If you’re going to indulge on Feb. 14 or any other day, here are some tips on working cocoa-containing products into your diet without adding too many calories:
Choose dark chocolate. Look for bars with at least 60 percent cocoa solids (some brands of dark chocolate contain as much as 75 percent). Milk chocolate has fewer flavonoids than dark, and white chocolate and commercial candy bars have almost none. Look at the ingredients. To get the most flavonoids, make sure the first listed ingredient is cocoa solids or mass or chocolate liquor, not sugar.
Limit yourself to a very small piece of chocolate (a bite-sized piece or about one-third of a bar).
Enjoy a berry or small piece of fruit dipped in chocolate.
Remember, white chocolate has virtually no flavonoids. And some confections called “chocolates” are really just a thin shell of chocolate with sugary insides. These are best grouped with other empty-calorie snacks, as they contain little cocoa or flavonoids.
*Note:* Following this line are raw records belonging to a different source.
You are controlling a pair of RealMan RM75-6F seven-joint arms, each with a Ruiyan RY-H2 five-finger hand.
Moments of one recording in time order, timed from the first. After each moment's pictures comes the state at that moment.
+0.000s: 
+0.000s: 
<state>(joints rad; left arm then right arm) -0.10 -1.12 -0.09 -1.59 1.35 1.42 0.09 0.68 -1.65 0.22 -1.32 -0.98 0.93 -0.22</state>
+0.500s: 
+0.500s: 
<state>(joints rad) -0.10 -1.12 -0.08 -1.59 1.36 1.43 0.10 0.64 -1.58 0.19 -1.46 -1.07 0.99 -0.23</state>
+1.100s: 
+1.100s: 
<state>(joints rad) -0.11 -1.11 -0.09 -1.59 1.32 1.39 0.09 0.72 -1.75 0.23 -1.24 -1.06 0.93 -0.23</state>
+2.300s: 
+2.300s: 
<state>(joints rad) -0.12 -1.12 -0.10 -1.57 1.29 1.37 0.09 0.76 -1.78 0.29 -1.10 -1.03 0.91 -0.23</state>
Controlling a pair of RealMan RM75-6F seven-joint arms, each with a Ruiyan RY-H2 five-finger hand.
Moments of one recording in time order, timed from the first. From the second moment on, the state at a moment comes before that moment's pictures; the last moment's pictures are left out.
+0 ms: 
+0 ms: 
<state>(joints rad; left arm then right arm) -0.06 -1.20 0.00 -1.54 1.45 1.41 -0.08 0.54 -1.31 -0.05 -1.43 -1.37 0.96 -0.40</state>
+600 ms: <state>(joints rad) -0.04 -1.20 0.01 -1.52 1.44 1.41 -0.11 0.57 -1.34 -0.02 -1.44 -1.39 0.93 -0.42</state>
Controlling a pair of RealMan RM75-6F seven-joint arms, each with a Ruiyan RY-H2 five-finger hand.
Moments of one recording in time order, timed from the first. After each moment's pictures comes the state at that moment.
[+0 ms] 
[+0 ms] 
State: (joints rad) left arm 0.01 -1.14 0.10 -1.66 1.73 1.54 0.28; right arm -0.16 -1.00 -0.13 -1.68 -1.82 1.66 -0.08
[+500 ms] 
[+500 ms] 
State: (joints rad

if you’re going to have candy of some type – dark chocolate is among the best choices and, in moderation, it can be part of a heart-healthy strategy. So, when you eat that little nip of chocolate, savor and enjoy! And if you are craving more, consider the other flavonoid-rich foods with fewer calories such as grapes, blueberries, strawberries, and spinach. These are smart, colorful and flavorful ways to keep your diet balanced – and your body well!